Learning the Maximum of a Hölder Function from Inexact Data
Simon Foucart
TL;DR
The paper addresses learning the maximum of a Hölder function from inexact point evaluations at prescribed datasites within the Optimal Recovery framework. It develops locally optimal (Chebyshev-center) and globally optimal procedures for general monotone quantities, and specializes to the maximum, deriving explicit formulas for both the local estimator $\Delta^{\rm loc}$ and the global estimator $\Delta^{\rm glo}$, including a simple correction term dependent on data locations.
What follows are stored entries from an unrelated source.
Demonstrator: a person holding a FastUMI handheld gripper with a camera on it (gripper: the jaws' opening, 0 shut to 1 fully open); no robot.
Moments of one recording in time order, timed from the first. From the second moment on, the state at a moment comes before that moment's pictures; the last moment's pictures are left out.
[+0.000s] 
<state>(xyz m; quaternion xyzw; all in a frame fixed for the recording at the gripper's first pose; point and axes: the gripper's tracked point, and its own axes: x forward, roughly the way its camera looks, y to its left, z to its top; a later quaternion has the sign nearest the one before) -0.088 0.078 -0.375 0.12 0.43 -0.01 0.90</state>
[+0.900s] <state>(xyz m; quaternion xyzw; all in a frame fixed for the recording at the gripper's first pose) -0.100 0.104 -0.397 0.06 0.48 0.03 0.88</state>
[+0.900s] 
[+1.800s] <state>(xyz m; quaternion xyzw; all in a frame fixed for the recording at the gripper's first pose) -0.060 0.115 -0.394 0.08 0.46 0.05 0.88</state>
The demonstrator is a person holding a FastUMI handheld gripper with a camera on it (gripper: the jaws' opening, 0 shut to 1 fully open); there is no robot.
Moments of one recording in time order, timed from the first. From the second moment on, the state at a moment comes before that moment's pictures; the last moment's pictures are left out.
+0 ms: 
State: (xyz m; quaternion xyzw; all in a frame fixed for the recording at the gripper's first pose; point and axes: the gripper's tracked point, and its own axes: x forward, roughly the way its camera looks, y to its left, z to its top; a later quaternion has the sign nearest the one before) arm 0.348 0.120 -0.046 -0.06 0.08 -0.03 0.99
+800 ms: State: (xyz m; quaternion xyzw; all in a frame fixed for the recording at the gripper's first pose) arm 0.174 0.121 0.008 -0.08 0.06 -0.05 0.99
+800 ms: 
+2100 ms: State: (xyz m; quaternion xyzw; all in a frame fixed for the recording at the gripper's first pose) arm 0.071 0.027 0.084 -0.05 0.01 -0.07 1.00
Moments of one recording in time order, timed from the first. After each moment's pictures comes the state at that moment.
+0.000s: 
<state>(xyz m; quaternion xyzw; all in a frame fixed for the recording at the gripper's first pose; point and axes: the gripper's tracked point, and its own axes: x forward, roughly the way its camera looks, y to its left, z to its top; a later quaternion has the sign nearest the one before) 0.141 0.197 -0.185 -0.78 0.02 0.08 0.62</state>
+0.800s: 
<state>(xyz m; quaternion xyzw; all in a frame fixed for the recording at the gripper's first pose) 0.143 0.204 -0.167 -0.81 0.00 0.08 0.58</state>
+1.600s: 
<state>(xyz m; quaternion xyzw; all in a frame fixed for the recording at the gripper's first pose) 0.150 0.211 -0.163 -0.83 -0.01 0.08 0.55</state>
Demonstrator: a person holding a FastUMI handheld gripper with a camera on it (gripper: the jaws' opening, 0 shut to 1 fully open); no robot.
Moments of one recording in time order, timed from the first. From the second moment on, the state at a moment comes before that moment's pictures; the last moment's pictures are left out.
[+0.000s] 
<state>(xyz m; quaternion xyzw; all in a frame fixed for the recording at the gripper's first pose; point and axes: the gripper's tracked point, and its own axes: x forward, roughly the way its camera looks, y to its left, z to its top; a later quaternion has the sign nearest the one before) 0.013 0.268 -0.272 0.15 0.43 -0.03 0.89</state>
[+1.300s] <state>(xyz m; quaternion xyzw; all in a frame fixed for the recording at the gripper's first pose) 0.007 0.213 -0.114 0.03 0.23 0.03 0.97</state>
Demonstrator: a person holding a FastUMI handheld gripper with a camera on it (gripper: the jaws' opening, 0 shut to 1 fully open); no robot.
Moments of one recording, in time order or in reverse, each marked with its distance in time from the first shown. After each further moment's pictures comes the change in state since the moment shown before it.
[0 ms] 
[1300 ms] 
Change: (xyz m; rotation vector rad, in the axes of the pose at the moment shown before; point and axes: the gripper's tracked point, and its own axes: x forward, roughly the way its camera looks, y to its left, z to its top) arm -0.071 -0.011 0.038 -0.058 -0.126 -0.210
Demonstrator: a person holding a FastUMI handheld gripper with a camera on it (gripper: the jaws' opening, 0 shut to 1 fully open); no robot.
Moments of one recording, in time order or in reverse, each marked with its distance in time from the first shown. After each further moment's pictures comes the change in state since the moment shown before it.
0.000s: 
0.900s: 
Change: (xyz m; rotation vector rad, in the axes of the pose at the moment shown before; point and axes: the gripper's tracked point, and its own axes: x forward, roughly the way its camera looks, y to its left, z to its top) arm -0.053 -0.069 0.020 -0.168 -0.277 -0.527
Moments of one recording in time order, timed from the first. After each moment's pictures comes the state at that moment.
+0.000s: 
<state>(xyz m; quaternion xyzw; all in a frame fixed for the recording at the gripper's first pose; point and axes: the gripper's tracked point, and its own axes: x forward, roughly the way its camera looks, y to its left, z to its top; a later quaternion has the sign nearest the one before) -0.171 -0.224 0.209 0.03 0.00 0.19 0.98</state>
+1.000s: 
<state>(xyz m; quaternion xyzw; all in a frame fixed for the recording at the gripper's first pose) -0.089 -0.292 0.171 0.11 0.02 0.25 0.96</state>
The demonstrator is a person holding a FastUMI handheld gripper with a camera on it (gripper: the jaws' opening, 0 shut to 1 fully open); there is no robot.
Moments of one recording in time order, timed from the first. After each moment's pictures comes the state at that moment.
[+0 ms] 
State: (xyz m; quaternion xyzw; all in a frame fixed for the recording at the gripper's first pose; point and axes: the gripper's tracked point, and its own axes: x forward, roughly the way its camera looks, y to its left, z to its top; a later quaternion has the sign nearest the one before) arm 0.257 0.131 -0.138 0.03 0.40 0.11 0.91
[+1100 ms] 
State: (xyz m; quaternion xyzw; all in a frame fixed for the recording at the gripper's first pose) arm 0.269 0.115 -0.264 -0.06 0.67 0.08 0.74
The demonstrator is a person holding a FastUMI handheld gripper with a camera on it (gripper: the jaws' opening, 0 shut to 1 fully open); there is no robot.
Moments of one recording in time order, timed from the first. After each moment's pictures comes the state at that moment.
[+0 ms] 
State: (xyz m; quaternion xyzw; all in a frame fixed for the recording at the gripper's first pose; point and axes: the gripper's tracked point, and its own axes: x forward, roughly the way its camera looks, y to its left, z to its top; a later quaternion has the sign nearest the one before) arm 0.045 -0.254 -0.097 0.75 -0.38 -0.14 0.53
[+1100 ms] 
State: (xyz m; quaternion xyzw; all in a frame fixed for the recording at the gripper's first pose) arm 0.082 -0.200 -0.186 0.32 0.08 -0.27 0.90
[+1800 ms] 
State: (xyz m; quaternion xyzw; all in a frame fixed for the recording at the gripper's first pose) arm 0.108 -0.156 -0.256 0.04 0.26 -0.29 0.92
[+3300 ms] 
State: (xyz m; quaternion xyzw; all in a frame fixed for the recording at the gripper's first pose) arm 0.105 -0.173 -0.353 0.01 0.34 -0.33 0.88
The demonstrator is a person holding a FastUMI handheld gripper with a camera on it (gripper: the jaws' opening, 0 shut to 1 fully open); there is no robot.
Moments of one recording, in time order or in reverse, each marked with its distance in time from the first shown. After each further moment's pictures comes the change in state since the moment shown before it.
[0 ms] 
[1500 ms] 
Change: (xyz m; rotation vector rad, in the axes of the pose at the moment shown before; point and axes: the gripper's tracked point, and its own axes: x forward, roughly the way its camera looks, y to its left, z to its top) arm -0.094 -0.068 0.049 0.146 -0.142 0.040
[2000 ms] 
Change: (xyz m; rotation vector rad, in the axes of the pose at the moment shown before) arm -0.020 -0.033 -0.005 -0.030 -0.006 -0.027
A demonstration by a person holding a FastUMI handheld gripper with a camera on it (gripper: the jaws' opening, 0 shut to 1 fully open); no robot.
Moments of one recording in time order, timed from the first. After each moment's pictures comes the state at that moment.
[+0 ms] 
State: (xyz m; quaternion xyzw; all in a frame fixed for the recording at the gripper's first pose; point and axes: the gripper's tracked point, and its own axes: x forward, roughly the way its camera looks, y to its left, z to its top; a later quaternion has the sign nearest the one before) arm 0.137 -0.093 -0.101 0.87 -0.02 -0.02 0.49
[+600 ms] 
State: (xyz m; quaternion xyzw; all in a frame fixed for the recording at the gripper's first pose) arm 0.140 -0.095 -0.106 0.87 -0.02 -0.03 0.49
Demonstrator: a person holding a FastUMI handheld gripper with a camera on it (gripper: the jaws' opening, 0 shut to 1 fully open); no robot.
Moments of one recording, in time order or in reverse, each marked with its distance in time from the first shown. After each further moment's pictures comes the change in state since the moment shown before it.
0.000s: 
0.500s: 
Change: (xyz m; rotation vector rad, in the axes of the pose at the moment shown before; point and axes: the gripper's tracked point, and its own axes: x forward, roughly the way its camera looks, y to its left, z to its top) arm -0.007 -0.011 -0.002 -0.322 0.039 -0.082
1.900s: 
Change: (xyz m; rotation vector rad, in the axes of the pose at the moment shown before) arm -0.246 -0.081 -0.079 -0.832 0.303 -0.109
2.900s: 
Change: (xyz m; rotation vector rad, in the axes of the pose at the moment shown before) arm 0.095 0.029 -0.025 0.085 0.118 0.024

In the nonlinear maximum case, it shows that the globally optimal estimator is $\Delta^{\rm glo}(\mathbf{y}) = \max_m(y_m) + \tfrac{1}{2}\max[U]$ with $U(x)=\min_m \operatorname{dist}(x,x^{(m)})^\alpha$ (under equal observation error), and contrasts this with the locally optimal rule, also providing bounds and extensions to jittered data. Finally, it quantifies the minimal global worst-case error, proving bounds that scale with the observation error $\varepsilon$ and the grid resolution $M^{-{\alpha}/d}$, highlighting the curse of dimensionality and delivering exact results in the cube-grid setting.
Abstract
Within the theoretical framework of Optimal Recovery, one determines in this article the {\em best} procedures to learn a quantity of interest depending on a Hölder function acquired via inexact point evaluations at fixed datasites. {\em Best} here refers to procedures minimizing worst-case errors. The elementary arguments hint at the possibility of tackling nonlinear quantities of interest, with a particular focus on the function maximum. In a local setting, i.e., for a fixed data vector, the optimal procedure (outputting the so-called Chebyshev center) is precisely described relatively to a general model of inexact evaluations. Relatively to a slightly more restricted model and in a global setting, i.e., uniformly over all data vectors, another optimal procedure is put forward, showing how to correct the natural underestimate that simply returns the data vector maximum. Jitterred data are also briefly discussed as a side product of evaluating the minimal worst-case error optimized over the datasites.